WHAT THE TASK ASKS: Begin at the line containing "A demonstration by" and end at the final line of the entries. Please reproduce those lines exactly.
━━ GIVEN ENTRIES
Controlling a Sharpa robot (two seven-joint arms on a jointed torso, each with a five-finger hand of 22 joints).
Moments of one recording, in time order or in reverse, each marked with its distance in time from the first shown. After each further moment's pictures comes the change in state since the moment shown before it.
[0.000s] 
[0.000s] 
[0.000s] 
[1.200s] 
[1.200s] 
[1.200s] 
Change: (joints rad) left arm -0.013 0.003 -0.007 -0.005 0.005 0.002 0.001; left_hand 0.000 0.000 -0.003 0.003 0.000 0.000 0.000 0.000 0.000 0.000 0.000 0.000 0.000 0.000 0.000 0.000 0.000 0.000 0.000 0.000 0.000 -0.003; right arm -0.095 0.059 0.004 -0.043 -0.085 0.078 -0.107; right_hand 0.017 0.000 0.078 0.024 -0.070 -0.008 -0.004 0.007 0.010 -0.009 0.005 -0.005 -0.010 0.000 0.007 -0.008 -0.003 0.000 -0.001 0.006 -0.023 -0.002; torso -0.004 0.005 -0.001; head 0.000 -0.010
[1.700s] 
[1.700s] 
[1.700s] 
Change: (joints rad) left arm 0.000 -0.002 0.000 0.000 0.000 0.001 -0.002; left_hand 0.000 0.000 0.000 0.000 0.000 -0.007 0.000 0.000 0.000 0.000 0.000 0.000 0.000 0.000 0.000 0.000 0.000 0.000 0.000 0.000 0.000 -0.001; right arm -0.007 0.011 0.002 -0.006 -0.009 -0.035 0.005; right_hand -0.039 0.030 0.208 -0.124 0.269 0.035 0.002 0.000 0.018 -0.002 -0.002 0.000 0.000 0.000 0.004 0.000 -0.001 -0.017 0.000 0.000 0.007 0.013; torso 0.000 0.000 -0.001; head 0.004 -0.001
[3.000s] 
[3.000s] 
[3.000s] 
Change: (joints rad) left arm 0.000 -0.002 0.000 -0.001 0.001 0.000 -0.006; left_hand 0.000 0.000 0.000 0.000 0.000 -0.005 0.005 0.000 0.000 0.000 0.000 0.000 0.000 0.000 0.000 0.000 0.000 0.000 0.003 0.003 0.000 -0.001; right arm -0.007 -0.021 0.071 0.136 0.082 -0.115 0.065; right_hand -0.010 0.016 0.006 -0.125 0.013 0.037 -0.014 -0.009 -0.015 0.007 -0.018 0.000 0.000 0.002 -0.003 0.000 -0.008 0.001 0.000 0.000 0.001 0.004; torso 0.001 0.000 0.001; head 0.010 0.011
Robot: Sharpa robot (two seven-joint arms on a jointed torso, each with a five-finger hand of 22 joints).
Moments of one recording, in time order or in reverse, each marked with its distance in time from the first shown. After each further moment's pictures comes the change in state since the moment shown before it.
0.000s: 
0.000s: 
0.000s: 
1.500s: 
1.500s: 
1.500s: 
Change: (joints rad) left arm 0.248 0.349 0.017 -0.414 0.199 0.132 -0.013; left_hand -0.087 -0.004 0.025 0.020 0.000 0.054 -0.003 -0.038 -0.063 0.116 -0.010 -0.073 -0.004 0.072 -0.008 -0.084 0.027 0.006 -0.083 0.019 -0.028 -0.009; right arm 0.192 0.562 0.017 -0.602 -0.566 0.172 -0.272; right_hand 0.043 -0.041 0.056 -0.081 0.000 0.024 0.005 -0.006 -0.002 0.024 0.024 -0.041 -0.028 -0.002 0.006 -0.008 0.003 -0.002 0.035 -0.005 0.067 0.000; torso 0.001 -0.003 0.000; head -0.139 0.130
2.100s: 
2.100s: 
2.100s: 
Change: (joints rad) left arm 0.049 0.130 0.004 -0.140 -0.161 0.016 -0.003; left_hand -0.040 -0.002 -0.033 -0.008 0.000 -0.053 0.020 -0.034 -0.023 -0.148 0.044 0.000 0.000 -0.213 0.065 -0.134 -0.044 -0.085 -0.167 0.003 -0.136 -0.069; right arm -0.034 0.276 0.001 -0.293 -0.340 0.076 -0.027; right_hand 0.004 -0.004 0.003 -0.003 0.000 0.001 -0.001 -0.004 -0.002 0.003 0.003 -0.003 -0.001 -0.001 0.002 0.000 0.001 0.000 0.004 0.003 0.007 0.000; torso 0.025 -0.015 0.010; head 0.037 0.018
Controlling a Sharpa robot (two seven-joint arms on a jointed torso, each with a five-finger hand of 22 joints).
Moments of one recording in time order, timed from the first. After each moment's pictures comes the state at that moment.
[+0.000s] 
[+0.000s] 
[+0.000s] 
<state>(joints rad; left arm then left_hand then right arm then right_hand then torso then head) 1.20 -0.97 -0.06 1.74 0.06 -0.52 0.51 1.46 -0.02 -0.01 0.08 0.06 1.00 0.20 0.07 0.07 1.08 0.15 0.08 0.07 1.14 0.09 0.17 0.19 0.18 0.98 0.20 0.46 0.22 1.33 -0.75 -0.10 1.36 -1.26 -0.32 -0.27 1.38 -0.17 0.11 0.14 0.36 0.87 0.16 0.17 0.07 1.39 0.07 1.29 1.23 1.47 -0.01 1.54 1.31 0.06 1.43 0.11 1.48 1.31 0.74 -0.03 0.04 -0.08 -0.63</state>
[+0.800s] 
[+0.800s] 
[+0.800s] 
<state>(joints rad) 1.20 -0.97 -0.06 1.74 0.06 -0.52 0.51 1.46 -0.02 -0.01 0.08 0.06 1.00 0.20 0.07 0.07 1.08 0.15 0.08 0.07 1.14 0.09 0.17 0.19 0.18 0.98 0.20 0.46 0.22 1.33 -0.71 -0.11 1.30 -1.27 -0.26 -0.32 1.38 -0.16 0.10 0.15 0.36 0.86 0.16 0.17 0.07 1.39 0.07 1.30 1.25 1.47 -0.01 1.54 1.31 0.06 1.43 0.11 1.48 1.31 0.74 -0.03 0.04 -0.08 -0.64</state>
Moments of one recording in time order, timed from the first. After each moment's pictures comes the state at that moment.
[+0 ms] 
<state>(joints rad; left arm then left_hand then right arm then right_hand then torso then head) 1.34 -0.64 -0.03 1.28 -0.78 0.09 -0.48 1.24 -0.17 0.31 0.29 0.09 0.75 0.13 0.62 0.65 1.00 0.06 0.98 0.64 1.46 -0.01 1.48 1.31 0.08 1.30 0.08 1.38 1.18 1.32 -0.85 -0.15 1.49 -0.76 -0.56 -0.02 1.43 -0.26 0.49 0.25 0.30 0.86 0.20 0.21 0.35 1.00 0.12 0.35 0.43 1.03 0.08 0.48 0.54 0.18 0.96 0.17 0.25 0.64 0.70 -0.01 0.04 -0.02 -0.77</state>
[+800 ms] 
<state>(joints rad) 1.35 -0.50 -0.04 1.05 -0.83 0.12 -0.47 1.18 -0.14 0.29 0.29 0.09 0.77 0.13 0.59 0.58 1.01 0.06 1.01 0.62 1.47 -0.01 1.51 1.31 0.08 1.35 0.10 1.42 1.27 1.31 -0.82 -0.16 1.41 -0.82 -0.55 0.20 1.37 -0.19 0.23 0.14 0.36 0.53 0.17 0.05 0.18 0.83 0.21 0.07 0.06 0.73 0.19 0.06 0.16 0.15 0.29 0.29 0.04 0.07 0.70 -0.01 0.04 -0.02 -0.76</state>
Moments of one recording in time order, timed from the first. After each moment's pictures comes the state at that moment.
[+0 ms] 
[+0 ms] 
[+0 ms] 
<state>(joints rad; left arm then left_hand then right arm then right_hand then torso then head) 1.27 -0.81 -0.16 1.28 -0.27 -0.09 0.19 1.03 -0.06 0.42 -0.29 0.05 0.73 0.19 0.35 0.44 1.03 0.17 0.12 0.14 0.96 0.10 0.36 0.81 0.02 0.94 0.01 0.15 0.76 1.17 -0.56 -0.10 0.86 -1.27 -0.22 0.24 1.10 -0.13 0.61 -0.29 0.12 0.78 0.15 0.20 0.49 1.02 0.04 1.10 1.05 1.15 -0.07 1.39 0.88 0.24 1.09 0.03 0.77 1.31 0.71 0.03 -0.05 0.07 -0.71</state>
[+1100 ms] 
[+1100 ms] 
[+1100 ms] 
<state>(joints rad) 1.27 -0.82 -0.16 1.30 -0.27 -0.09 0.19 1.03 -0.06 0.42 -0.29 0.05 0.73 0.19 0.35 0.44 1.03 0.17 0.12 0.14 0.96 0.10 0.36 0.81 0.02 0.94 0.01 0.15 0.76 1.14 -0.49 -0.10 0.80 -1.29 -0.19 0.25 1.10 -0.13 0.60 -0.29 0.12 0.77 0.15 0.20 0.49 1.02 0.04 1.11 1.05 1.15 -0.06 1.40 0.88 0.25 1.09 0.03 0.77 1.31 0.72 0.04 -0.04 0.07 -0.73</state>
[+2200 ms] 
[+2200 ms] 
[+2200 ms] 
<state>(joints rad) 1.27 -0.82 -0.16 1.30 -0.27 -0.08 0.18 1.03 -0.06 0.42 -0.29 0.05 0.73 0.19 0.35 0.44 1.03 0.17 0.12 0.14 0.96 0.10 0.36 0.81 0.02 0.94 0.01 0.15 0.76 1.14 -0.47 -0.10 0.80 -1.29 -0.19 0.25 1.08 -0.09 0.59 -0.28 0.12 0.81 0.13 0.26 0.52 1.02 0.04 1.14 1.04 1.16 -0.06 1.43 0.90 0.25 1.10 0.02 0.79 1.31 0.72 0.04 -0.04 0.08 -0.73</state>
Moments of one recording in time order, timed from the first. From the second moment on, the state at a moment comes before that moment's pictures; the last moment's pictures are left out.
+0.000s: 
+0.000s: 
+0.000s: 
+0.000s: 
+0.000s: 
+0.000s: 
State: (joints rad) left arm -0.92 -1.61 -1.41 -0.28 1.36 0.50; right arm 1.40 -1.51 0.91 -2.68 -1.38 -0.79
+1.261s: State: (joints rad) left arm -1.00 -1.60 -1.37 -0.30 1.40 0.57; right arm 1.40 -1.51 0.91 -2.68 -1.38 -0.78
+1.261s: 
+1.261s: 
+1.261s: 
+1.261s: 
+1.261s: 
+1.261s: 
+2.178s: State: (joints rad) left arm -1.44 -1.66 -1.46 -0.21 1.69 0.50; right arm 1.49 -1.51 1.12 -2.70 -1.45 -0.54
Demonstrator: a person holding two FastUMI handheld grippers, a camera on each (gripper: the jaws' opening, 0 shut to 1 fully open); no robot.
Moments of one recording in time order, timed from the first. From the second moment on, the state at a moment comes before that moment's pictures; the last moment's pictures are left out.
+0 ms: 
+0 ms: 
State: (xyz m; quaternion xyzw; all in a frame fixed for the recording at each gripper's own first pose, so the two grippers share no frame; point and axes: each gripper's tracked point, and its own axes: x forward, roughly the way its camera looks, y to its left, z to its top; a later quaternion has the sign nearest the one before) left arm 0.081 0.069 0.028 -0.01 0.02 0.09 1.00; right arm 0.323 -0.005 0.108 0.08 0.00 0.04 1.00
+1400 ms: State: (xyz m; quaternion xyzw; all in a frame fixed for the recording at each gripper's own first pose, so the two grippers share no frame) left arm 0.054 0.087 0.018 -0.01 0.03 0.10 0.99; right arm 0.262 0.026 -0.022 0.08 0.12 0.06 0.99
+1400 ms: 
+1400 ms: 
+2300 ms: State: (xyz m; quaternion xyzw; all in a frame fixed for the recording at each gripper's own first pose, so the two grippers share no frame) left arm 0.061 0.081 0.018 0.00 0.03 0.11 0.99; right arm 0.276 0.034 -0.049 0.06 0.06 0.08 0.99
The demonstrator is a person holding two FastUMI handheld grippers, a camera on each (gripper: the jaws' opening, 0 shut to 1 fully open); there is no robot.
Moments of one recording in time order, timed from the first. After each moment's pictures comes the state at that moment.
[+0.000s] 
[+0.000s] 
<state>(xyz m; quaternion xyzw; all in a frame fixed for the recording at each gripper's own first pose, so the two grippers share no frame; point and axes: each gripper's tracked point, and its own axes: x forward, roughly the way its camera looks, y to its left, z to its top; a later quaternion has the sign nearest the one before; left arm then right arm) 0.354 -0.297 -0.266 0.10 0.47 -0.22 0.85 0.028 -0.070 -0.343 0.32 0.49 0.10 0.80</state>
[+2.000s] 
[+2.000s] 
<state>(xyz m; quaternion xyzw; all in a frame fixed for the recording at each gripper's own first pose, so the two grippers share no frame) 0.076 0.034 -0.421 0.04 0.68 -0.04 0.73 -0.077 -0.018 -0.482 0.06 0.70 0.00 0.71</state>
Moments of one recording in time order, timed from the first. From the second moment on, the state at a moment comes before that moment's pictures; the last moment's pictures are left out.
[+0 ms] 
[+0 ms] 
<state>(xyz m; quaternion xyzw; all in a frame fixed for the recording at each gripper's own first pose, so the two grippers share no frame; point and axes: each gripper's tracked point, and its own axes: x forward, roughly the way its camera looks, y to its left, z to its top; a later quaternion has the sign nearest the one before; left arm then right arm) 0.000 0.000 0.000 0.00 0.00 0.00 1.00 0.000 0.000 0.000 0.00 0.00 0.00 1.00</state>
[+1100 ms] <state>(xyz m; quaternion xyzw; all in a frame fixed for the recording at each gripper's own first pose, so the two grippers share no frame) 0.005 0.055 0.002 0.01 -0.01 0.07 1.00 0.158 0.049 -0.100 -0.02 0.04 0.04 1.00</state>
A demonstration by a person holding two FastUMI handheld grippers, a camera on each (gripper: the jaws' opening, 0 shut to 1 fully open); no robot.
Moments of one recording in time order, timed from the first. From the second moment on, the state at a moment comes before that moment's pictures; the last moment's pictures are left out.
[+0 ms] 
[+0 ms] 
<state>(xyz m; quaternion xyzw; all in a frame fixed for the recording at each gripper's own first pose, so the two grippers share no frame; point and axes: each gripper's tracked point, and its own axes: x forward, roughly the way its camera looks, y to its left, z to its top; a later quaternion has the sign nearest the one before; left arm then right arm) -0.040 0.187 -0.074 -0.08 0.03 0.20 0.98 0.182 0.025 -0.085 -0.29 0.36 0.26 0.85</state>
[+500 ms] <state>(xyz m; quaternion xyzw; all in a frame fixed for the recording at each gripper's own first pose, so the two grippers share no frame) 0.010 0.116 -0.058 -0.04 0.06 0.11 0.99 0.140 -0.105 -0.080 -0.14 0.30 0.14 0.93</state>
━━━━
OUTPUT:
A demonstration by a person holding two FastUMI handheld grippers, a camera on each (gripper: the jaws' opening, 0 shut to 1 fully open); no robot.
Moments of one recording in time order, timed from the first. From the second moment on, the state at a moment comes before that moment's pictures; the last moment's pictures are left out.
[+0 ms] 
[+0 ms] 
<state>(xyz m; quaternion xyzw; all in a frame fixed for the recording at each gripper's own first pose, so the two grippers share no frame; point and axes: each gripper's tracked point, and its own axes: x forward, roughly the way its camera looks, y to its left, z to its top; a later quaternion has the sign nearest the one before; left arm then right arm) -0.040 0.187 -0.074 -0.08 0.03 0.20 0.98 0.182 0.025 -0.085 -0.29 0.36 0.26 0.85</state>
[+500 ms] <state>(xyz m; quaternion xyzw; all in a frame fixed for the recording at each gripper's own first pose, so the two grippers share no frame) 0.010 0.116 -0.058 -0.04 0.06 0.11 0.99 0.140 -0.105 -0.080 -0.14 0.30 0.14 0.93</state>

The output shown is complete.